(Dataset items)

■ ■ ■

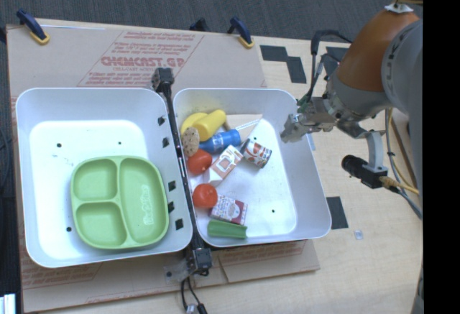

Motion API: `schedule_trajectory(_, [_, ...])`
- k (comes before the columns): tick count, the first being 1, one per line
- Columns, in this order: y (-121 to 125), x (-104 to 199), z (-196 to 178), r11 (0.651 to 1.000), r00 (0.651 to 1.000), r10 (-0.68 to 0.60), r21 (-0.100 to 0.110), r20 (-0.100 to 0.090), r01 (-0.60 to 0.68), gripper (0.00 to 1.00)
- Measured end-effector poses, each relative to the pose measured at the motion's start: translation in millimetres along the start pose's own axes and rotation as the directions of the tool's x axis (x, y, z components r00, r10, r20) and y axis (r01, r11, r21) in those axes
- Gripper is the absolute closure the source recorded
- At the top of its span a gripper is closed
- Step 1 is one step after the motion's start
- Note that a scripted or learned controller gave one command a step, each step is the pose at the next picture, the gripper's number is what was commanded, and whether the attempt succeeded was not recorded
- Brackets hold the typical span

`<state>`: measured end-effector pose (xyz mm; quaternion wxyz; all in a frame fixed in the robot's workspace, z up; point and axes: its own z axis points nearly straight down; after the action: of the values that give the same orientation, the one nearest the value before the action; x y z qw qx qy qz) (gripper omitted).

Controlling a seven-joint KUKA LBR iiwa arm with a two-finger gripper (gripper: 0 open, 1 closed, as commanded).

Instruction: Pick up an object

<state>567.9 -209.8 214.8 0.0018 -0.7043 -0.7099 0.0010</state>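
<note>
The right bin (305, 183) holds several small toy foods: a yellow piece (205, 122), a blue bottle (221, 139), a cookie (190, 139), a red tomato (205, 195), another red piece (200, 162), a small can (256, 151), two little cartons (227, 162) (230, 209) and a green piece (227, 230). My gripper (293, 129) hangs over the bin's right rim, up and to the right of the can. Nothing shows between its fingers.
The left bin (36, 111) holds a green divided plate (119, 200). A cardboard sheet (136, 57) lies behind the bins, held by clamps (32, 25) (241, 30). The arm (374, 68) and its cables fill the right side of the bench.
</note>
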Motion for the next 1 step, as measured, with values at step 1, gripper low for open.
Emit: schedule_trajectory(1, [0.3,-0.5,-0.9,1.000,1.000,0.000,-0.002,0.001,0.000,0.00])
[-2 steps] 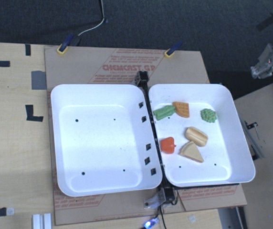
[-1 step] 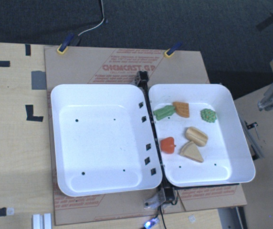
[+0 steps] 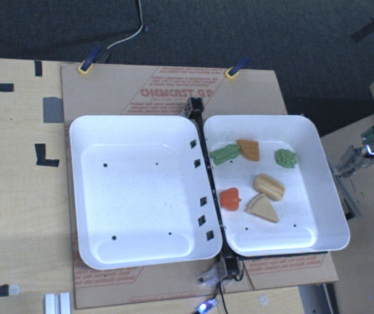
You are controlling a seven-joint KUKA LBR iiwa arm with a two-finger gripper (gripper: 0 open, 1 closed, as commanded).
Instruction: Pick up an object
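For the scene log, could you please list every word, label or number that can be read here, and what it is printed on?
"CHEMCAST" in red, seen upside down, on the brown cardboard sheet above the two bins; the letters after it are too blurred to read.
Smaller red lines beside and under it: too blurred to read.
Red print on the same cardboard's lower edge: too small to read.

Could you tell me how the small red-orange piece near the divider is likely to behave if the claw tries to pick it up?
The red-orange piece looks rounded and smooth, so it may roll or slip out of a pinch. It seems small, probably light plastic, and a nudge could slide it. It lies close to the right bin's inner wall, which may crowd one finger.
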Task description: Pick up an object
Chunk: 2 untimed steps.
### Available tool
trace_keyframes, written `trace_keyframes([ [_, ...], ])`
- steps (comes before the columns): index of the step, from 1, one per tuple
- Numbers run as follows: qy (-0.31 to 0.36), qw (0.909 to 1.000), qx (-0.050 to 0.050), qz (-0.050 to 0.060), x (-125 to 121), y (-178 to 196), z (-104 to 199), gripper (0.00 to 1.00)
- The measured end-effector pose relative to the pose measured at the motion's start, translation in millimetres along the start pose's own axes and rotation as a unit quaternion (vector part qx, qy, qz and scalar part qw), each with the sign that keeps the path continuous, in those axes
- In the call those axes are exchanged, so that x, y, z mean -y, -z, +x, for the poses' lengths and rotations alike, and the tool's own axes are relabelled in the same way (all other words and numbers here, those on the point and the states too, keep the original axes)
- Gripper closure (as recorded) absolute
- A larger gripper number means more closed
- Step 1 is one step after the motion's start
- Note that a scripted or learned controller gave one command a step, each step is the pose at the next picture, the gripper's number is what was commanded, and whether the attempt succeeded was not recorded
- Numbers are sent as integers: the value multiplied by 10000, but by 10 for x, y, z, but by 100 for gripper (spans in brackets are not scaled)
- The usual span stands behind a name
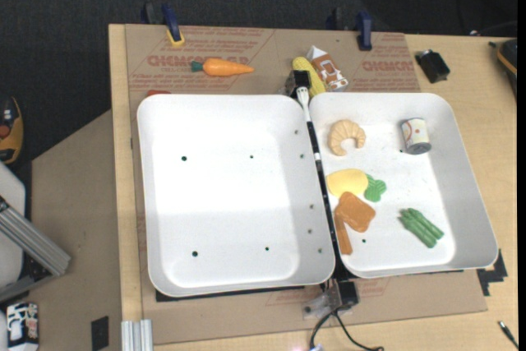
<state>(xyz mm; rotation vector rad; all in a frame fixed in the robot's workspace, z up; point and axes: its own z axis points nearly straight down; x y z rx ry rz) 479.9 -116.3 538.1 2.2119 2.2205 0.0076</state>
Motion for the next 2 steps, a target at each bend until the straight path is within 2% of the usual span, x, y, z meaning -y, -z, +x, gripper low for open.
trace_keyframes([
  [1,-18,10000,-2,31,4,-27,-16,0],
  [2,14,9999,-24,120,-549,-1499,596,0],
])
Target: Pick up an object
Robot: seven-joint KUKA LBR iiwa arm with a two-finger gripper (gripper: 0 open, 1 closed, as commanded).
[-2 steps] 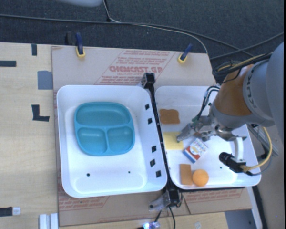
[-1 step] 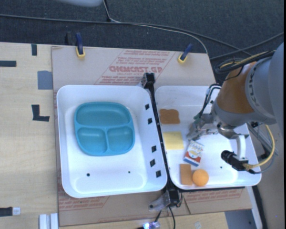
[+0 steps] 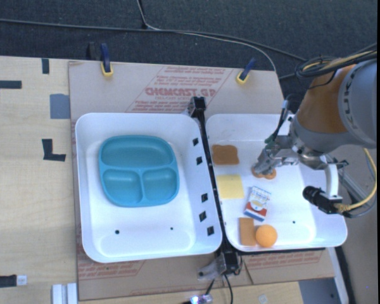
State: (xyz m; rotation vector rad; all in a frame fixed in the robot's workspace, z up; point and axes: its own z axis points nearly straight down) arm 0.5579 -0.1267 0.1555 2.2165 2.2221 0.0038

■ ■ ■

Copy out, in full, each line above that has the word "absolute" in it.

- Gripper is the absolute closure the source recorded
- Gripper closure (as recorded) absolute

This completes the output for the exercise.